ABP labeling of the malarial M1 metallo-aminopeptidase in cell lysates. (a) P. falciparum cells (in buffer A) were freeze/thawed 3× on dry ice. Cell debris was removed by centrifugation, and the lysate was retained for labeling. MH01 was incubated with parasite lysate for 1 h and then UV crosslinked for 1 h. In one reaction, 100 μM unbiotinylated bestatin was preincubated with the lysate prior to probe addition. Labeled protein was visualized via a western blot for biotin. (b) The same blot was then stripped and reprobed using anti-YFP.

In conclusion, we have developed a novel activity-based probe class, with specificity for MAPs, based on the bestatin inhibitor scaffold.

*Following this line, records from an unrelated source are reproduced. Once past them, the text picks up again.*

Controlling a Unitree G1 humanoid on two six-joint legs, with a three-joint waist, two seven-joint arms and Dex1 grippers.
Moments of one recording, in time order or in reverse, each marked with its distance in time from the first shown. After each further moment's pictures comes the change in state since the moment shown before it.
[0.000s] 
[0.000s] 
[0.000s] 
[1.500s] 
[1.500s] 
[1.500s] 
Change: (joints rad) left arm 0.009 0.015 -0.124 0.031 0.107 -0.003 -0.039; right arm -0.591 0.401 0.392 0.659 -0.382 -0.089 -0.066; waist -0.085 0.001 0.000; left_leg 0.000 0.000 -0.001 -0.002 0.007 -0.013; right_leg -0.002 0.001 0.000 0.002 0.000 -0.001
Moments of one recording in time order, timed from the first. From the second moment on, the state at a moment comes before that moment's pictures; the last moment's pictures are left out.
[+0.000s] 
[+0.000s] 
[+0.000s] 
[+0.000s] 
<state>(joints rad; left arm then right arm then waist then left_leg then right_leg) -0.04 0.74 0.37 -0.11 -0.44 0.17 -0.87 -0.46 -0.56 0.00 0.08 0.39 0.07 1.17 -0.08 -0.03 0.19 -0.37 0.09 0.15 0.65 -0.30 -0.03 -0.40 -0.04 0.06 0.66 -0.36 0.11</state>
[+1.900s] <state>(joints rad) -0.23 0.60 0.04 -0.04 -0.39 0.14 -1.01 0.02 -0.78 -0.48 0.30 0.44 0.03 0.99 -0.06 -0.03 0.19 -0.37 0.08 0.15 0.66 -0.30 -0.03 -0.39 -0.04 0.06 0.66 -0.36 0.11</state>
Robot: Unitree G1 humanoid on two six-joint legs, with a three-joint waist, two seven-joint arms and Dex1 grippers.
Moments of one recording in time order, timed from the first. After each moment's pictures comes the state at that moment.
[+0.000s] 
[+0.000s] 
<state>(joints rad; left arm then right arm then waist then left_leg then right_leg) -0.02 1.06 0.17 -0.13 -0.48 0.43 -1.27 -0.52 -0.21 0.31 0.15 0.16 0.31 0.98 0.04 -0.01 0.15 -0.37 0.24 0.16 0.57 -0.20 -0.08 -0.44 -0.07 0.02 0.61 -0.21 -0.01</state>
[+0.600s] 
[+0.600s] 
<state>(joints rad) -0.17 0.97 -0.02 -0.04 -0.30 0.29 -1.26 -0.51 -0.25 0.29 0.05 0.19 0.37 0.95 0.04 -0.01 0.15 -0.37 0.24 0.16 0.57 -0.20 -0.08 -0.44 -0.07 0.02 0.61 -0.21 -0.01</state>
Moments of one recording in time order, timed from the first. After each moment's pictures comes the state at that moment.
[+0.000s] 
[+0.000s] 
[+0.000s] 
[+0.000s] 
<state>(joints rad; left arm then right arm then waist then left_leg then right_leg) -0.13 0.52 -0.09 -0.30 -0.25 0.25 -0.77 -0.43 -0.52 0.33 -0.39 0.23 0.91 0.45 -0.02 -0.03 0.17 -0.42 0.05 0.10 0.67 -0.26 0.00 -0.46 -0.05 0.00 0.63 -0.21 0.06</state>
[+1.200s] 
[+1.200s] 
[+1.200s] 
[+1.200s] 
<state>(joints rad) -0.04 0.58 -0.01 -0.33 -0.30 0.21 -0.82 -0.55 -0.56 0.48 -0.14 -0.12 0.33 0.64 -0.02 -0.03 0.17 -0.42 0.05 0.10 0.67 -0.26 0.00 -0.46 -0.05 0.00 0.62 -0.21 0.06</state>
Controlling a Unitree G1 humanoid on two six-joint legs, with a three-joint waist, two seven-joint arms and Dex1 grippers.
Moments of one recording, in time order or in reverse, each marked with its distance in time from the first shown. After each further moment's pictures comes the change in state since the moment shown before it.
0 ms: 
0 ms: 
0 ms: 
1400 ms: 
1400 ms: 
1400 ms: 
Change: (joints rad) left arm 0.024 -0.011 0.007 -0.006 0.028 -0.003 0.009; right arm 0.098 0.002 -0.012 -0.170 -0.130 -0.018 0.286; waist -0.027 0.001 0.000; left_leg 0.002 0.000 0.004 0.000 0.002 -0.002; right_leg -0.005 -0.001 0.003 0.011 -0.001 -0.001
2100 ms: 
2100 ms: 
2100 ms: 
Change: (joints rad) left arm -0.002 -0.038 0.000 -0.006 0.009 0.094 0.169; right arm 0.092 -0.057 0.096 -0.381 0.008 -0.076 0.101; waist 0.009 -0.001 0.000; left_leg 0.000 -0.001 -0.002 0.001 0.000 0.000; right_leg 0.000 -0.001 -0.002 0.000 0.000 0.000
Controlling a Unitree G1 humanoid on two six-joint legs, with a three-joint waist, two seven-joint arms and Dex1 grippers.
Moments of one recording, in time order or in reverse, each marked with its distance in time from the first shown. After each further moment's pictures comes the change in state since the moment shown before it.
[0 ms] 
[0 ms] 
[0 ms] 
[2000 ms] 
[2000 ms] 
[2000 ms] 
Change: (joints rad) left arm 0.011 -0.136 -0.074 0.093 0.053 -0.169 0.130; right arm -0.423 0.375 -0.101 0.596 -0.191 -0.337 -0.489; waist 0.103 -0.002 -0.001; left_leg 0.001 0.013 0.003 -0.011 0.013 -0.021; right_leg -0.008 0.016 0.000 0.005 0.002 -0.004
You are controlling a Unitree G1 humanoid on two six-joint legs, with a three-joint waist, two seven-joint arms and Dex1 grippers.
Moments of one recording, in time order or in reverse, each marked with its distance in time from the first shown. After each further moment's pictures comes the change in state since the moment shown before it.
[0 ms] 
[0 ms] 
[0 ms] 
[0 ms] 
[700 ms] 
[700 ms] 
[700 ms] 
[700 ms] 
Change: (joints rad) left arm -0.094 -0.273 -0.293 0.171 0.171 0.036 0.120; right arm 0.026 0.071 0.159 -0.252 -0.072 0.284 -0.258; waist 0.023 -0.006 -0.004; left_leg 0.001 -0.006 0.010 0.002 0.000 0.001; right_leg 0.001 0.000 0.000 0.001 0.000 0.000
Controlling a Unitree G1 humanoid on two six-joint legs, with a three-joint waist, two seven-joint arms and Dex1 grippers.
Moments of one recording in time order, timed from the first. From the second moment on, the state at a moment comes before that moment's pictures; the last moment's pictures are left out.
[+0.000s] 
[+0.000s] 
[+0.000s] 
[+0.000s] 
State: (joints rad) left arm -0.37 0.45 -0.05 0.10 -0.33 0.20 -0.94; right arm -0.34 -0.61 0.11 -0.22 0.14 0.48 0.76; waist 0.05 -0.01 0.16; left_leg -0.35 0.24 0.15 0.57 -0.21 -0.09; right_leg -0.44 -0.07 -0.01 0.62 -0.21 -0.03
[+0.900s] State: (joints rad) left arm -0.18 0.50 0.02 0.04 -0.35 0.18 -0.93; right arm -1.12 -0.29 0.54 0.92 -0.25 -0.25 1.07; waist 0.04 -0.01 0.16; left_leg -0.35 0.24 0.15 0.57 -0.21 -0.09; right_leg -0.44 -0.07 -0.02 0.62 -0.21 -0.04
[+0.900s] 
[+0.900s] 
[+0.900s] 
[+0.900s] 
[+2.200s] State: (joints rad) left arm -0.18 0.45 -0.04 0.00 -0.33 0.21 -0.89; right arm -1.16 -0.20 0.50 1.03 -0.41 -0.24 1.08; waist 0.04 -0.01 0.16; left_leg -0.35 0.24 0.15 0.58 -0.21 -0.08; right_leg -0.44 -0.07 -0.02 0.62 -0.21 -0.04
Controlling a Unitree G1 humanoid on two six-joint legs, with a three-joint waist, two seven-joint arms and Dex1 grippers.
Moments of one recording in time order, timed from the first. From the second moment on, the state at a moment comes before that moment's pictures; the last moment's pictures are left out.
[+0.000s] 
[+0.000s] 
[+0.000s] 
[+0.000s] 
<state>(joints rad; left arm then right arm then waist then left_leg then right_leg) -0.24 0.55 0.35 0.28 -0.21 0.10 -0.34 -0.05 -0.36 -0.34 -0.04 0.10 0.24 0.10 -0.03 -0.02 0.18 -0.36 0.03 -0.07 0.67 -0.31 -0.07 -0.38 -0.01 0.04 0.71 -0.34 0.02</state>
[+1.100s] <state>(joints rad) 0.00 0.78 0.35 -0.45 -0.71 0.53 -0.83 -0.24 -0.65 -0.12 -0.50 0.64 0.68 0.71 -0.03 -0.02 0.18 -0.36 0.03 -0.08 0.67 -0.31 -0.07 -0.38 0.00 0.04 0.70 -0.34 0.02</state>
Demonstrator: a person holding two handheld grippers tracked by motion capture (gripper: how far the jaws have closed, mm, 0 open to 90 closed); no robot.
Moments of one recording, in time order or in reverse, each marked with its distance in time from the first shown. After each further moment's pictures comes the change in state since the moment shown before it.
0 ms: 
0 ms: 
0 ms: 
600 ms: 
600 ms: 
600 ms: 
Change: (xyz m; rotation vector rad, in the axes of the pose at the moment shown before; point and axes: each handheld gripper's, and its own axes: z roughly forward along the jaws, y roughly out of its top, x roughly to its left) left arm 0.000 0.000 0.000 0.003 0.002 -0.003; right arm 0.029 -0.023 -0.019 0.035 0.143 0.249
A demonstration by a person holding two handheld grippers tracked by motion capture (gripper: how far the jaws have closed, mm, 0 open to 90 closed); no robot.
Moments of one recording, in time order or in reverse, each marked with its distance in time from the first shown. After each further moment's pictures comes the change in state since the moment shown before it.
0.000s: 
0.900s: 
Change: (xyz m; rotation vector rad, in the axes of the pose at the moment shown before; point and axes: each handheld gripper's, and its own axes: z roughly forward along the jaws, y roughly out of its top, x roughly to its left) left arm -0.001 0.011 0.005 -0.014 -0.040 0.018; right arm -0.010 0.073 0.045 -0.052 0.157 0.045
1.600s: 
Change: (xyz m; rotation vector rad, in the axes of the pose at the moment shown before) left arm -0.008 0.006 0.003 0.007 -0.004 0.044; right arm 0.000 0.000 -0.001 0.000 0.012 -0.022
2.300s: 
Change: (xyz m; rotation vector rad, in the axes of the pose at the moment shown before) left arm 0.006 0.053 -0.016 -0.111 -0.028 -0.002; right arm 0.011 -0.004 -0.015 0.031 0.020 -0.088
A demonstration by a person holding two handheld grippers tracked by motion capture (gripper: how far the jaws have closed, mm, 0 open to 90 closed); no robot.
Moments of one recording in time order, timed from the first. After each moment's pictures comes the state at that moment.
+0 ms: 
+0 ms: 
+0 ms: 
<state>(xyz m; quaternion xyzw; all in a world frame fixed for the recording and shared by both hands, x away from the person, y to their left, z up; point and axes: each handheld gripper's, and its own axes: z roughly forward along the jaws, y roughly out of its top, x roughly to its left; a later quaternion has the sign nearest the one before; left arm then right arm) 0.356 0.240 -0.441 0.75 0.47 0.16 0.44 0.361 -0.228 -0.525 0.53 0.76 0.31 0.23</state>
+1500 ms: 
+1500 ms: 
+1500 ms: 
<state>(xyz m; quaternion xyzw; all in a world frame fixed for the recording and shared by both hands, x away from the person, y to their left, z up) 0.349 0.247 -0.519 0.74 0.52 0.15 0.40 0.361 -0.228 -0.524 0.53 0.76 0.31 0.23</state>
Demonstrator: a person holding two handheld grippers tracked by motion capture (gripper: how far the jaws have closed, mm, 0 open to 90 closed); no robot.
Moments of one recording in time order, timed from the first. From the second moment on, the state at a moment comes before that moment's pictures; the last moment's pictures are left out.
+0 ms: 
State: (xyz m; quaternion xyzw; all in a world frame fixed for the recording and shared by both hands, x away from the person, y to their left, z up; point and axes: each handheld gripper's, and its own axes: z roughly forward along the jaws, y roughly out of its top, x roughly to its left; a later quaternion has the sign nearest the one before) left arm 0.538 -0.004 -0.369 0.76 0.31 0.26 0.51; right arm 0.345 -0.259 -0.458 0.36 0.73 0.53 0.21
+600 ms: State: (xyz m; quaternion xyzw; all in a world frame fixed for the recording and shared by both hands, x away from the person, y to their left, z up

The use of a biotin, fluorophore, or alkyne moiety did not alter the activity-dependent labeling profile for the scaffold and, thus, the suite of ABPs presented in this manuscript should allow for a variety of labeling methodologies. We therefore believe that this ABP may prove to be a valuable tool for future characterization of MAP activity in a wide variety of biological systems. We are now currently pursuing the expansion and application of these probes for use against the malarial parasite.